Alarma por Erosión en el 75% de las Playas del Norte de Puerto Rico
San Juan.- Un reciente estudio del Instituto de Investigación y Planificación Costera de Puerto Rico, vinculado a la Universidad de Puerto Rico (UPR), ha revelado que el 75% de las playas en la costa norte de la isla están sufriendo procesos de erosión.
La UPR informó sobre estos hallazgos tras la publicación de datos por parte del Servicio Geológico de Estados Unidos (USGS) del proyecto ‘Cambios Costeros en once municipios de la costa norte de Puerto Rico’ (2022-2023).
El proyecto, liderado por los geólogos Maritza Barreto Orta y Kevián Pérez Valentín, con la colaboración de la oceanógrafa Legna Torres García, recibió una subvención de 499.000 dólares para su desarrollo durante dos años.
Barreto Orta destacó la importancia de estos resultados como una advertencia sobre la necesidad de mejorar las estrategias de adaptación y planificación costera.
“Los hallazgos confirman la continuidad de la erosión costera en Puerto Rico y subrayan la urgencia de integrar esta información en la planificación territorial”, afirmó Barreto Orta.
La investigación utilizó herramientas geoespaciales para evaluar cambios en el ancho de las playas y el desplazamiento de la línea de costa entre 2018 y 2023 en municipios como Rincón, Aguadilla, Isabela, entre otros.
El objetivo fue identificar áreas de erosión y acreción, así como otros cambios que permitan comprender la exposición de estas comunidades a los efectos del cambio climático y eventos extremos.
El estudio encontró que el 75% de los transectos de playa analizados mostraron erosión, con reducciones en el ancho de la playa que variaron entre 0,01 y 92 metros. Solo el 25% mostró acreción, con aumentos de hasta 154 metros.

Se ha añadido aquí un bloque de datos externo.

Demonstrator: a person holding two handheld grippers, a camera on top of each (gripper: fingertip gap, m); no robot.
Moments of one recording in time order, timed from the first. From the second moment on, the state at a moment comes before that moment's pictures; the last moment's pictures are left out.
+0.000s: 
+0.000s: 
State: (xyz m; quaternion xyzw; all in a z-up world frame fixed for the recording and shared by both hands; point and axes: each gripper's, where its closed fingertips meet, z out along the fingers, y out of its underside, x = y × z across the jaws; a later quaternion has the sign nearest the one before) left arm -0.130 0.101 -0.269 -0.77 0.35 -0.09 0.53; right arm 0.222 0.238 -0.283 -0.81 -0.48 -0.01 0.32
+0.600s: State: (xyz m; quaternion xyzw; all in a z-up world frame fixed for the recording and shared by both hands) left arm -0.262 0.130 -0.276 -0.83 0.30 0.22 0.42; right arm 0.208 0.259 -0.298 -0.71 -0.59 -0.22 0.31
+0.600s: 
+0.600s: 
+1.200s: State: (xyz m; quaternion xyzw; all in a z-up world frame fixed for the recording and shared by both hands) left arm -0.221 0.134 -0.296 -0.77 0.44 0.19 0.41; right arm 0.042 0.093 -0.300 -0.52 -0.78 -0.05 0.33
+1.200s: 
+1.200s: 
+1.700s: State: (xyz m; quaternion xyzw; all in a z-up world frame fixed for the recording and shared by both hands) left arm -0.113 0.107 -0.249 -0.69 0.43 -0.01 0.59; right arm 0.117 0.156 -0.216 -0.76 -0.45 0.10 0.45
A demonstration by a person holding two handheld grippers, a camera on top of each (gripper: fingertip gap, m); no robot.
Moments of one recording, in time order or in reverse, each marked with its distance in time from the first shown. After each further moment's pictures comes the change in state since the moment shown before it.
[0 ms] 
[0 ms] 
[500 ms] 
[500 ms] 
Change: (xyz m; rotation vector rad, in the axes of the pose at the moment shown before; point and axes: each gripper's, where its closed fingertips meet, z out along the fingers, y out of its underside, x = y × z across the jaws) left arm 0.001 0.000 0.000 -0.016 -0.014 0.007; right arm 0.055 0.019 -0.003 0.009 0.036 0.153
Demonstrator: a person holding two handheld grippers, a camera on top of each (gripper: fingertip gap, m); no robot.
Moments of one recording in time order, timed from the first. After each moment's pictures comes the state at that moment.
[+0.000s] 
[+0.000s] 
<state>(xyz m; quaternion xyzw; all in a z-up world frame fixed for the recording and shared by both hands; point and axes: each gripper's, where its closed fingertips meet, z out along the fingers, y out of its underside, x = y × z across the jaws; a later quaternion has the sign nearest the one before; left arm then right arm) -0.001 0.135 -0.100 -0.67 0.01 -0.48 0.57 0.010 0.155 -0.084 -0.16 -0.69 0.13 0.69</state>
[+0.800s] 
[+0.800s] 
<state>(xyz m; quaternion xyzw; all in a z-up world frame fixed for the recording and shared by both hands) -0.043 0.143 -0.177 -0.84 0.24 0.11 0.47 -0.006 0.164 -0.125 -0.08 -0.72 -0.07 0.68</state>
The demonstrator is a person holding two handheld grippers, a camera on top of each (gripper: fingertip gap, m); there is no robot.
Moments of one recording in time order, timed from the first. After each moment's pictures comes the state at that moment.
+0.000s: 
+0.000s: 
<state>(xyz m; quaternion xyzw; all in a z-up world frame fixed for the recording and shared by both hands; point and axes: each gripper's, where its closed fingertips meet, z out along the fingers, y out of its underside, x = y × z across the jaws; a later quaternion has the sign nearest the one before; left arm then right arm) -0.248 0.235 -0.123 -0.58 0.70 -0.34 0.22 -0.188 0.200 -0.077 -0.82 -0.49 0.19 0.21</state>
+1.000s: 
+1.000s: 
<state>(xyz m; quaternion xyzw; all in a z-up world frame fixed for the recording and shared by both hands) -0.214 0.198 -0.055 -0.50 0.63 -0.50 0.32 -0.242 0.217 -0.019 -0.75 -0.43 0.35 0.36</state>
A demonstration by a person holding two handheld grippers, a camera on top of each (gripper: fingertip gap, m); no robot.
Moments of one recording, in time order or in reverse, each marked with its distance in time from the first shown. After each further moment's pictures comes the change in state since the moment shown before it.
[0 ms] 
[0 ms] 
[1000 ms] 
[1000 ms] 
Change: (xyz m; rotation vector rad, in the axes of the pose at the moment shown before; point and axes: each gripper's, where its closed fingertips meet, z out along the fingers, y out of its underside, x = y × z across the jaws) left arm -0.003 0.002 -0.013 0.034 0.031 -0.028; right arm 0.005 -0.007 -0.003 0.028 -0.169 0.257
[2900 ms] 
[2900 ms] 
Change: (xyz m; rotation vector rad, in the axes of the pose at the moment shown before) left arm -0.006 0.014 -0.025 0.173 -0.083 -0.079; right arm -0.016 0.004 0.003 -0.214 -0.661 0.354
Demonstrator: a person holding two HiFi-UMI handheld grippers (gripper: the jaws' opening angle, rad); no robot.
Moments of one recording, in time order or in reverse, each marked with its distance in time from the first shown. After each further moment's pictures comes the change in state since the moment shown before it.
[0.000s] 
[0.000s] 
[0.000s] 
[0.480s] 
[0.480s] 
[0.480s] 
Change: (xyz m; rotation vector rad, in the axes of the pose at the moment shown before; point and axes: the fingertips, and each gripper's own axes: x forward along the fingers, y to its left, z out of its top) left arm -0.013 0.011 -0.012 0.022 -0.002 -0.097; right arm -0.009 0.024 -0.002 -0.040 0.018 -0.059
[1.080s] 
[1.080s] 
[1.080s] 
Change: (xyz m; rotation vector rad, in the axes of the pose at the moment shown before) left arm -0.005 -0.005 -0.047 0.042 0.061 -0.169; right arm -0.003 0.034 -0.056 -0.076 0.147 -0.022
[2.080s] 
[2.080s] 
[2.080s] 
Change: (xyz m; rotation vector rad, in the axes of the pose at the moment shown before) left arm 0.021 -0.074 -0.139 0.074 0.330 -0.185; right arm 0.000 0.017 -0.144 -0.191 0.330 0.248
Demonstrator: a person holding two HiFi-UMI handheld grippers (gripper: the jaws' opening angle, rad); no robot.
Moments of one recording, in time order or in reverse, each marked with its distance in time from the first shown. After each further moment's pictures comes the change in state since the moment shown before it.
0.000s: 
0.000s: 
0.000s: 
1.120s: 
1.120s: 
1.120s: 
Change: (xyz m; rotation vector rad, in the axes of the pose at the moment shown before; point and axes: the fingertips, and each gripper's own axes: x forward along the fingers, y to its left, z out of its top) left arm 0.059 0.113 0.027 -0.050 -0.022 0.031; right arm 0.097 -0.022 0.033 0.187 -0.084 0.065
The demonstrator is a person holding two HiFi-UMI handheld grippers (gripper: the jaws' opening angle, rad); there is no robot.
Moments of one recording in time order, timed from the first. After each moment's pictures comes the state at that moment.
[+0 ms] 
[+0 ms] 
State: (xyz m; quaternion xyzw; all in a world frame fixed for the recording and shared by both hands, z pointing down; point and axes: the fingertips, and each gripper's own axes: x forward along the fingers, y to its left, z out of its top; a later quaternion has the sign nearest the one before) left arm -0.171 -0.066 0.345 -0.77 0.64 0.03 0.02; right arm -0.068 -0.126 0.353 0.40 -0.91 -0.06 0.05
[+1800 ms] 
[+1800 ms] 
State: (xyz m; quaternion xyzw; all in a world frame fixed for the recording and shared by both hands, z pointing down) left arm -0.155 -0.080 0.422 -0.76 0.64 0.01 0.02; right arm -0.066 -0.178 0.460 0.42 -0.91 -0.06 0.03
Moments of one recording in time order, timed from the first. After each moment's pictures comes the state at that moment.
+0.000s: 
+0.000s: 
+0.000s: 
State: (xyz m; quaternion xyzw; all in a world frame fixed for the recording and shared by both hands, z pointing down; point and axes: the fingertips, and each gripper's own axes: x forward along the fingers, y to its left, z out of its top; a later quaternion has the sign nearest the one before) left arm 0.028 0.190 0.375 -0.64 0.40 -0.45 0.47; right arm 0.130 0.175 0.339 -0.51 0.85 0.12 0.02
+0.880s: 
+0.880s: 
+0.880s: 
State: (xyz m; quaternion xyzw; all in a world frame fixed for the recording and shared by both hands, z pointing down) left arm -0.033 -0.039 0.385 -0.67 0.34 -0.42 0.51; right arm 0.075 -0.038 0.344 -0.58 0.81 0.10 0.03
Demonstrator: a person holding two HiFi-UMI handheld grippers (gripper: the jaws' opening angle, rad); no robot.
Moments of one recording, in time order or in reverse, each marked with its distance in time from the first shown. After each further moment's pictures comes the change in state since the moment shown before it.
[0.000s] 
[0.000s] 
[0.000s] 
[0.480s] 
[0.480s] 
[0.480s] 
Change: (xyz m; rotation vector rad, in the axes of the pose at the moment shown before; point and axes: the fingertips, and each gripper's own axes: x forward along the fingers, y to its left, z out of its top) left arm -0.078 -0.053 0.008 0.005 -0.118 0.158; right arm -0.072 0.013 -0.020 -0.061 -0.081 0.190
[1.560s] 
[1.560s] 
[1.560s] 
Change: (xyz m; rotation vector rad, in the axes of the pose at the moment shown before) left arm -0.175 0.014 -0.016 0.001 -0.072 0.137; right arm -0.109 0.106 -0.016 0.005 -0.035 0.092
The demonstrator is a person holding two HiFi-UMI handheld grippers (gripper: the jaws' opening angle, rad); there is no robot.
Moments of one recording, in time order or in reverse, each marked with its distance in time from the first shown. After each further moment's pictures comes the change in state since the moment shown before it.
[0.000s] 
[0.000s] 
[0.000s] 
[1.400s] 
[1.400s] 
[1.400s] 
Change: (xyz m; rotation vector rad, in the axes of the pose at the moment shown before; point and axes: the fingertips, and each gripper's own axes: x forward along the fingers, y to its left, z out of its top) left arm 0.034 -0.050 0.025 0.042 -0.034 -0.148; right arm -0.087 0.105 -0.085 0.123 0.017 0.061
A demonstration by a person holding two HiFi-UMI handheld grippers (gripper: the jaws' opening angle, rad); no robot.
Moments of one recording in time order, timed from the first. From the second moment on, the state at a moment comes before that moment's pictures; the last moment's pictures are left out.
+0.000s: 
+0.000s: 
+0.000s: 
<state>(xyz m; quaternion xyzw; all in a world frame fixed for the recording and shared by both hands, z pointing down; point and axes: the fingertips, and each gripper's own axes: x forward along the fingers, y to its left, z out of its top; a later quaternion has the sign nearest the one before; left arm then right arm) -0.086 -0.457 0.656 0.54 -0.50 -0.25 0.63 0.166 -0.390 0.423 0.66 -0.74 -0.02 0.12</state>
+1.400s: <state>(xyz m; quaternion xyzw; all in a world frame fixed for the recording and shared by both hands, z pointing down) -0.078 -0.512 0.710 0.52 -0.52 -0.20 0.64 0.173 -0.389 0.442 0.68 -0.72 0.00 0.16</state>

Además, se observó un proceso de fragmentación de las playas debido a vegetación, afloramientos rocosos e infraestructura, lo que aumenta la vulnerabilidad de las comunidades costeras.
El desplazamiento de la línea de costa hacia el interior fue el cambio más común entre 2018 y 2023, con desplazamientos menores de 15 metros, aunque los cambios más significativos se asociaron a marejadas invernales.
La investigación también concluyó que las estructuras en la zona costera afectan directamente el ancho de las playas.